Problem to work on:
Look through the material below. Copy each line that contains the string "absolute".

Material supplied:
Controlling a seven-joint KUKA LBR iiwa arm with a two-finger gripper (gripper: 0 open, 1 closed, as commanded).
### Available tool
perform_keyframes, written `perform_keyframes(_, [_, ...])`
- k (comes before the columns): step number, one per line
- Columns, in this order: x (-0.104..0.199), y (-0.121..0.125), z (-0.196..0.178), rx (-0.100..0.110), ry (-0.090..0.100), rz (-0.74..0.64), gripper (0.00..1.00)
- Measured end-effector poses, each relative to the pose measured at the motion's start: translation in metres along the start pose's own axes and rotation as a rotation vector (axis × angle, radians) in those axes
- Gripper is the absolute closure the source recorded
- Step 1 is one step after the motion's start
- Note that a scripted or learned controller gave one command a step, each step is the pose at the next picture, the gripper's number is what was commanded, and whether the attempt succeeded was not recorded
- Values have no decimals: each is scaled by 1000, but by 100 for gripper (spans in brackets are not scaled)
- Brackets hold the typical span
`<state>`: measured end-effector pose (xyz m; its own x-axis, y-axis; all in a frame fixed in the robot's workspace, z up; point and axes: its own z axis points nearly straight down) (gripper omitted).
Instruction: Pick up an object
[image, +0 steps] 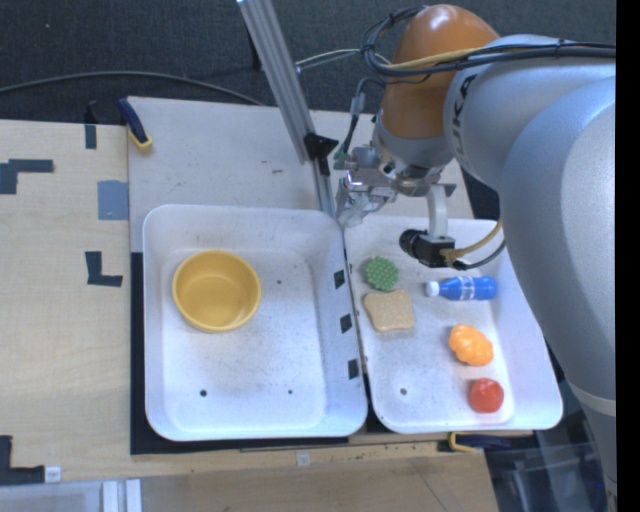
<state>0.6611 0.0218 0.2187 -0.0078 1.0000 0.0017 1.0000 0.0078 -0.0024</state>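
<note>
We saw the gripper (352, 205) poised over the far edge of the right bin (520, 400), near the seam with the left bin (160, 400), and we could not tell how it was set. It held nothing that we could make out. A green piece (380, 272) lay just below it, touching a slice of toast (388, 312). Further right lay a blue bottle (462, 289) on its side, an orange lump (470, 344) and a red ball (485, 395) (all apart). A yellow bowl (216, 290) sat upright in the left bin
</note>
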Motion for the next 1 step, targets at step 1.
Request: perform_keyframes(1, [52,-1,-16,-2,0,1,100])
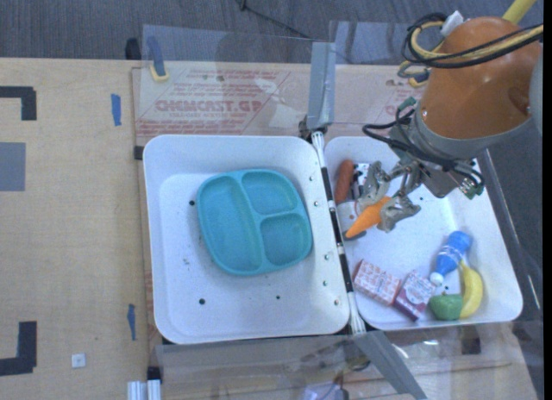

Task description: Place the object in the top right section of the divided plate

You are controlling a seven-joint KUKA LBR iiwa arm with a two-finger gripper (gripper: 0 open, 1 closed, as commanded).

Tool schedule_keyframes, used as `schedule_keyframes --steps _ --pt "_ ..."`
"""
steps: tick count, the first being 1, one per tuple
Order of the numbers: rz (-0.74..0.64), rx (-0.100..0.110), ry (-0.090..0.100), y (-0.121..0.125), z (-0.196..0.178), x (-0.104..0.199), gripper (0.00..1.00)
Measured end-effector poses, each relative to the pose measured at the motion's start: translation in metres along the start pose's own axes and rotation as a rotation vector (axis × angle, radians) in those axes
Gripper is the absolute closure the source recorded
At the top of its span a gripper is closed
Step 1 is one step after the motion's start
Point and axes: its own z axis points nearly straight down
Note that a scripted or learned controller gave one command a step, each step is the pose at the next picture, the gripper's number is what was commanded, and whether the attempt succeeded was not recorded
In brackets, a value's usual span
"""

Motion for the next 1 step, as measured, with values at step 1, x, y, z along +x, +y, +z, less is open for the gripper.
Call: schedule_keyframes --steps 1 --pt "0.007 0.001 -0.003 0.0737 -0.0030 -0.0434 1.00"
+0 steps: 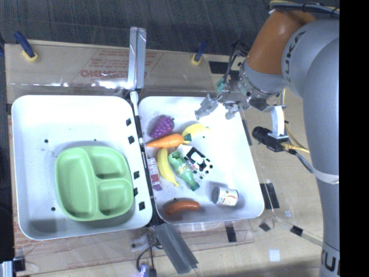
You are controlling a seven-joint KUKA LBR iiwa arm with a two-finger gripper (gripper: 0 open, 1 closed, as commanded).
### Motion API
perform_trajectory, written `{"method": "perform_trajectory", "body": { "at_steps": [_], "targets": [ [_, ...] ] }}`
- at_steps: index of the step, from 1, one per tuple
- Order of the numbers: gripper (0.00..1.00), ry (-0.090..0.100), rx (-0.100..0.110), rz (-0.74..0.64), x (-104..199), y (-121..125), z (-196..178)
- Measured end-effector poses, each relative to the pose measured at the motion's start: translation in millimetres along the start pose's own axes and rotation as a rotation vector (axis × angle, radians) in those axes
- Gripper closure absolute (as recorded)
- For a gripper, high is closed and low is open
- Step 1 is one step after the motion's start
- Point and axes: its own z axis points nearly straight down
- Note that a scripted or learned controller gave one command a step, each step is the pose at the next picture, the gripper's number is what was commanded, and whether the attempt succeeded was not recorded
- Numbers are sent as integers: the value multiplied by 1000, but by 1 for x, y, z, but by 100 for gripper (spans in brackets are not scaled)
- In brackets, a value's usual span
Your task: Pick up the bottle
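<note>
The left bin holds a green divided plate, lying flat toward the bin's near side, with three compartments. A metal bar stands at the far end of the seam between the two bins.

The right bin carries a cluster of small things in its left half. Farthest back is a bunch of purple grapes, with a carrot just in front of it, lying crosswise. A yellow banana lies beside the seam, and a smaller yellow piece sits near the carrot's right end. The green bottle lies on its side just right of the banana, touching it, near the middle of the bin. A small black-and-white item lies against the bottle's right side. Nearer the front wall rest a reddish sausage and a tipped can.

The gripper hangs over the far right part of this bin, well apart from the bottle, its fingers spread and holding nothing. The grey arm with its orange band comes in over the tabletop from the right.
</note>
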Motion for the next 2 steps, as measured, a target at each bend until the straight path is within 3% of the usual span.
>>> {"method": "perform_trajectory", "body": {
  "at_steps": [1,2],
  "targets": [
    [0,0,1,-40,50,-70,86],
    [0,0,-3,-186,63,-140,132]
  ]
}}
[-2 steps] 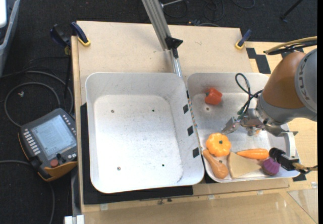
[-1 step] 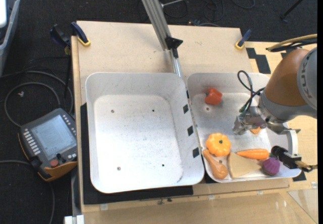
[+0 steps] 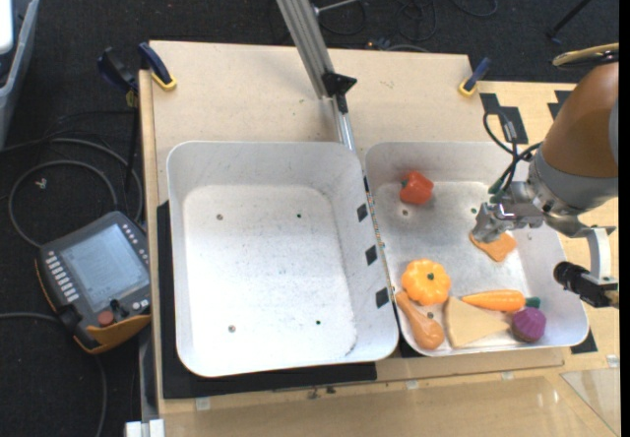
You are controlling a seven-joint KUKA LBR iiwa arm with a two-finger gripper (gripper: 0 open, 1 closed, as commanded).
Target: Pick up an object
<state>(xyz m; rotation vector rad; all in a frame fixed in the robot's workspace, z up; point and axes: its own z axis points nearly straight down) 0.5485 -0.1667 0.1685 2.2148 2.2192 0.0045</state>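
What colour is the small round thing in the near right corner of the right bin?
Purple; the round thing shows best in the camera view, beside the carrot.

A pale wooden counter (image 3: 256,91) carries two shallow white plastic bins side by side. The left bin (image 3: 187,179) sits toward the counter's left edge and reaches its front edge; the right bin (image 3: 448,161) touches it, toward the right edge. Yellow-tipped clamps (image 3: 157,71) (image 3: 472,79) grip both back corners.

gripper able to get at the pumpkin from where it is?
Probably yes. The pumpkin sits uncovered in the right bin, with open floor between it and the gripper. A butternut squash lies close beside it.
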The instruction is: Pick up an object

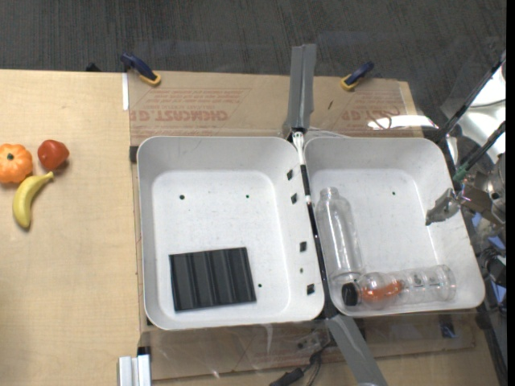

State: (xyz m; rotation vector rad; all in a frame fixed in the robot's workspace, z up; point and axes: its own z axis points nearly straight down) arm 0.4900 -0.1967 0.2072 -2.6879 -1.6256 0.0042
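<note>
Honestly, both clear bottles (338, 230) look like trouble: they lie along the right bin's (378, 153) left wall and front edge, so fingers could jam or slip. Gripper (444, 207) hangs at its right edge, holding nothing; can't tell how it's set.

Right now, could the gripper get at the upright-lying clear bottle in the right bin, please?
Probably yes. The gripper sits at the right bin's right edge, and bare white floor lies between it and the clear bottle; nothing covers the bottle.
</note>
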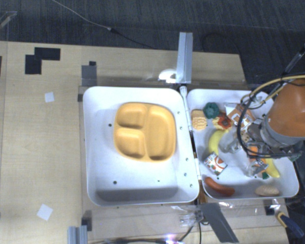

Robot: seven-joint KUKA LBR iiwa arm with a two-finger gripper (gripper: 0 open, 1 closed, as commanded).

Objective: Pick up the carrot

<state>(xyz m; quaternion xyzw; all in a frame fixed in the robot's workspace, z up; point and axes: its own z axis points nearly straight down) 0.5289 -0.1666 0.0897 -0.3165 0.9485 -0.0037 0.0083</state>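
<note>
- Two shallow white bins (91,151) sat side by side; the left one held a smooth yellow sectioned plate (145,131) with bare floor around it.
- I took the small orange-red piece among the clutter at the right bin's far side for the carrot (225,121).
- The gripper (241,155) hung nearer me, its pale fingers (227,144) apart over bare floor.
- I read no writing.

The arm (290,113) hides part of the right bin (295,184).
</note>
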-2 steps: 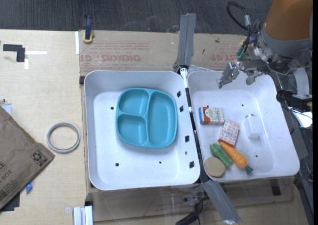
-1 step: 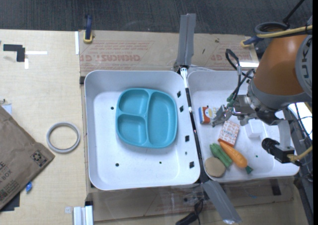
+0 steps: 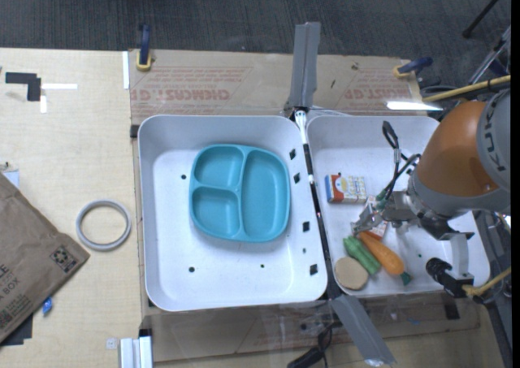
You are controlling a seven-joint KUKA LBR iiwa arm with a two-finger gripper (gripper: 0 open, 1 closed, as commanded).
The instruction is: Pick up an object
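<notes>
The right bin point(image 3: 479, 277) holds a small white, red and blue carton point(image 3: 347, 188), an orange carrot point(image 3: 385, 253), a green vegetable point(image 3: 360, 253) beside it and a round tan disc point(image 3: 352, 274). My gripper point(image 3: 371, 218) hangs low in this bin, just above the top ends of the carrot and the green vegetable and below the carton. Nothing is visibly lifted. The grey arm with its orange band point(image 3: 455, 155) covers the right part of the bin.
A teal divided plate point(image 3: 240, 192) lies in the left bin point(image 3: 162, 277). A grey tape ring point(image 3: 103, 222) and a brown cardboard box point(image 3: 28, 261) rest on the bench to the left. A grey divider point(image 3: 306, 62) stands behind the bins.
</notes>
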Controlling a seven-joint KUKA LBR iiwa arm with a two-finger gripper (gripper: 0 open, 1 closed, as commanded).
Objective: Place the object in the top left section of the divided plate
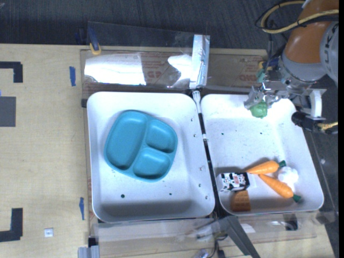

Answer below:
- Gripper is the absolute closure the source recorded
Gripper is the absolute closure the source recorded
- Gripper closure absolute (as recorded)

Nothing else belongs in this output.